Required action:
Would you copy the material below word for word, beginning with its first line and ending with the line that contains "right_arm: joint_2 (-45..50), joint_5"?

Extracted records:
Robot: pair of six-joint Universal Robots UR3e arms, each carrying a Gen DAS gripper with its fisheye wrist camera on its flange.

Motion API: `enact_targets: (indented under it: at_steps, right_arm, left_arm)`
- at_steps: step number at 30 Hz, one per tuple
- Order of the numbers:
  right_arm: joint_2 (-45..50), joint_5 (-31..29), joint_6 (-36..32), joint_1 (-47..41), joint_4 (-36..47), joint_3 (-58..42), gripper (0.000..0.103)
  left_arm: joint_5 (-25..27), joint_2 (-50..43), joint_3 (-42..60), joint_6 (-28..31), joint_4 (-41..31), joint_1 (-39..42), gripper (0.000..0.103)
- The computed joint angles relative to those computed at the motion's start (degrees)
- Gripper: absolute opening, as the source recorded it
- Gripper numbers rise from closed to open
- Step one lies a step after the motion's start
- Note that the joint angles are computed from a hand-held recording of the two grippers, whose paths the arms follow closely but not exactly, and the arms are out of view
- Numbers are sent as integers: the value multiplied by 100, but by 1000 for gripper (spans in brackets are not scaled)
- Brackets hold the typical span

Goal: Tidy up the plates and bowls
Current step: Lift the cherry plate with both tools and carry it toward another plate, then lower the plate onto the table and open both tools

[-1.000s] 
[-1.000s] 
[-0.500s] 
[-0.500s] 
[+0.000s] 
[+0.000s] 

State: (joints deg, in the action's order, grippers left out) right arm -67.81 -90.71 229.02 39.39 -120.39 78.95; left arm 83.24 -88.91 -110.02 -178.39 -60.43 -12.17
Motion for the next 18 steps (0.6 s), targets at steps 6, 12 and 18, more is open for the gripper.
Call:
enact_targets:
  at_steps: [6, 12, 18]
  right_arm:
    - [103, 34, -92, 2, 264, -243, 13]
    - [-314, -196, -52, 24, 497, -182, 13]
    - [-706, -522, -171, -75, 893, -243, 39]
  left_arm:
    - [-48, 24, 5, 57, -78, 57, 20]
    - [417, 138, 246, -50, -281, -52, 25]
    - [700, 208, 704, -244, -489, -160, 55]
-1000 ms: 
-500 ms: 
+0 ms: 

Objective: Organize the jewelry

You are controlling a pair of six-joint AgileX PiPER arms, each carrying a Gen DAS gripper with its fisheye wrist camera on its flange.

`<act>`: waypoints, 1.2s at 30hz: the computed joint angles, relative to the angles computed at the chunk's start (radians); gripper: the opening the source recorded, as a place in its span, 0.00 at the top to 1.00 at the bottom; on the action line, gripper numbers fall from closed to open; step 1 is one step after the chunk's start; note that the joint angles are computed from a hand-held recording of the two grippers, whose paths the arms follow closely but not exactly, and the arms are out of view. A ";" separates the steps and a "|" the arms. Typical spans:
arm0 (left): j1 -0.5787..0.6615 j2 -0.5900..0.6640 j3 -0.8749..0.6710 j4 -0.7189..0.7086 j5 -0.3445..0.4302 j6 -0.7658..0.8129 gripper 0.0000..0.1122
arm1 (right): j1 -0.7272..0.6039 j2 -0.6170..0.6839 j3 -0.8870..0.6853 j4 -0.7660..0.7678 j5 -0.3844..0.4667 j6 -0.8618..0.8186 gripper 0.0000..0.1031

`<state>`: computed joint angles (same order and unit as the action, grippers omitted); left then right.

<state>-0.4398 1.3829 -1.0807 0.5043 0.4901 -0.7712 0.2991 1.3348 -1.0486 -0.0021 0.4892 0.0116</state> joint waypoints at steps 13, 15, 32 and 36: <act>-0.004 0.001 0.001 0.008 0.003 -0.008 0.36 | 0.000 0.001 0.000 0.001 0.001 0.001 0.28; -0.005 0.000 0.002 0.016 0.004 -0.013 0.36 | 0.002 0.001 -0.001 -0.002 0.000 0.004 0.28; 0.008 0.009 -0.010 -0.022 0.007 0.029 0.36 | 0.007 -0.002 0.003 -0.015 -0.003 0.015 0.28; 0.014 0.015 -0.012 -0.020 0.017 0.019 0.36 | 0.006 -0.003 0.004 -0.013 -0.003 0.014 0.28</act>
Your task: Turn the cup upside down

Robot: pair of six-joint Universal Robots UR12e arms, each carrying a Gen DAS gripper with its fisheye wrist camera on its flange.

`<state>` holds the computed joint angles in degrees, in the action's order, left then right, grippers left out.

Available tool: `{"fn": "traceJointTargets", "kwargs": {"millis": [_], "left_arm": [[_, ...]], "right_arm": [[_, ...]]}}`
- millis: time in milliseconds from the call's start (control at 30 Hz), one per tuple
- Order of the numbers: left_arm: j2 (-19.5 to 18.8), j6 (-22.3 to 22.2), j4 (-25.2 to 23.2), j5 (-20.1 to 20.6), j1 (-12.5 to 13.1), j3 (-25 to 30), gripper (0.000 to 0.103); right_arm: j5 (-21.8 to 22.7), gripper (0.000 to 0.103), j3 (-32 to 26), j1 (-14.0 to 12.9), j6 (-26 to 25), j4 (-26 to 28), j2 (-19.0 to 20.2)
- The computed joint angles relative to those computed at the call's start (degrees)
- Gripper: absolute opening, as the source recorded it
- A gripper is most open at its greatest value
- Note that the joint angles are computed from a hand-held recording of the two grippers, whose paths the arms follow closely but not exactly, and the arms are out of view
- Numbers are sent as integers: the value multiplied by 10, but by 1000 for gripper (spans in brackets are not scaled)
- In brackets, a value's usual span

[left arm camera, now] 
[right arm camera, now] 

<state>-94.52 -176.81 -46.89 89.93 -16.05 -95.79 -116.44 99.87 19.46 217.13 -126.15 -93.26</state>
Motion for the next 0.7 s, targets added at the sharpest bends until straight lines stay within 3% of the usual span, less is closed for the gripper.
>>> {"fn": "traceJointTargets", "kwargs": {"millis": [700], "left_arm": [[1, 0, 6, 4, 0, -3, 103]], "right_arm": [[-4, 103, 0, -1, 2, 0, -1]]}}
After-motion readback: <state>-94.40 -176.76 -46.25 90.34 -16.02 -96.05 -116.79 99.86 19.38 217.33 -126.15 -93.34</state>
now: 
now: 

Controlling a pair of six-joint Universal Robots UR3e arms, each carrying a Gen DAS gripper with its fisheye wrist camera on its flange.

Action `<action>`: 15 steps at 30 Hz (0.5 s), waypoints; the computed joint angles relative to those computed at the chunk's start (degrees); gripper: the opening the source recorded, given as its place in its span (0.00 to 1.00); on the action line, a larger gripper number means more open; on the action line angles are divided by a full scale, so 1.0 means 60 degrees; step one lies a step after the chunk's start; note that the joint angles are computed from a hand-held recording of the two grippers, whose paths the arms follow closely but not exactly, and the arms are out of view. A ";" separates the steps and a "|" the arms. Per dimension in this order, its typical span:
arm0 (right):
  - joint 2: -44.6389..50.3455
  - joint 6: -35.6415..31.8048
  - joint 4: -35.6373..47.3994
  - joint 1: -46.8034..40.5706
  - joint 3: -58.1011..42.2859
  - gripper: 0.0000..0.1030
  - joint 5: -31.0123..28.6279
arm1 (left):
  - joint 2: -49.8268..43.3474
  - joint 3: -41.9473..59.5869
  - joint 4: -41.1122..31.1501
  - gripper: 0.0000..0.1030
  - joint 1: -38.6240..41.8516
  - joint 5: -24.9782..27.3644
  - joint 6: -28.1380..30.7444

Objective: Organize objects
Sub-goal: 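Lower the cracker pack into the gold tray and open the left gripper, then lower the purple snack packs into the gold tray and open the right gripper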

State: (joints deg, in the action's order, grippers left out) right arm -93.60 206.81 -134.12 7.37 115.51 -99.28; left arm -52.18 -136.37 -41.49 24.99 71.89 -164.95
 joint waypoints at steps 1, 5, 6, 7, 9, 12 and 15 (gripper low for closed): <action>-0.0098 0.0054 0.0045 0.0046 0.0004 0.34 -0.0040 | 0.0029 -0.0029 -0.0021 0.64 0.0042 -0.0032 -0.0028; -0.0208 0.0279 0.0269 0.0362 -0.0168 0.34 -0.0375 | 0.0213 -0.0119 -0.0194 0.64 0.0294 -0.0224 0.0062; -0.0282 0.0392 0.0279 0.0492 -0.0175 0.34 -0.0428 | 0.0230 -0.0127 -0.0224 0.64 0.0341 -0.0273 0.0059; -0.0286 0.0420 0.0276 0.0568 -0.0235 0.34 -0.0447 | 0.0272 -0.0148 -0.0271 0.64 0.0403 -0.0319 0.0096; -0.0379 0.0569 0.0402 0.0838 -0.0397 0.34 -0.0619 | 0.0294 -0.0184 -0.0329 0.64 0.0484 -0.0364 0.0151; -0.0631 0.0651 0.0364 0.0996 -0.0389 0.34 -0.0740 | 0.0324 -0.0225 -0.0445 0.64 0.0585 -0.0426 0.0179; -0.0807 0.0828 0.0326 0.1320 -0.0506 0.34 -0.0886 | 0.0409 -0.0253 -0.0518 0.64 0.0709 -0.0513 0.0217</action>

Written response:
Robot: pair of six-joint Universal Robots UR3e arms, each carrying a Gen DAS gripper with its fisheye wrist camera on its flange.

Motion API: `enact_targets: (indented under it: at_steps, right_arm, left_arm)`
- at_steps: step number at 30 Hz, one per tuple
- Order of the numbers:
  right_arm: joint_2 (-45..50), joint_5 (-31..29), joint_6 (-36..32), joint_1 (-47..41), joint_4 (-36..47), joint_3 (-58..42), gripper (0.000..0.103)

The reply is now complete.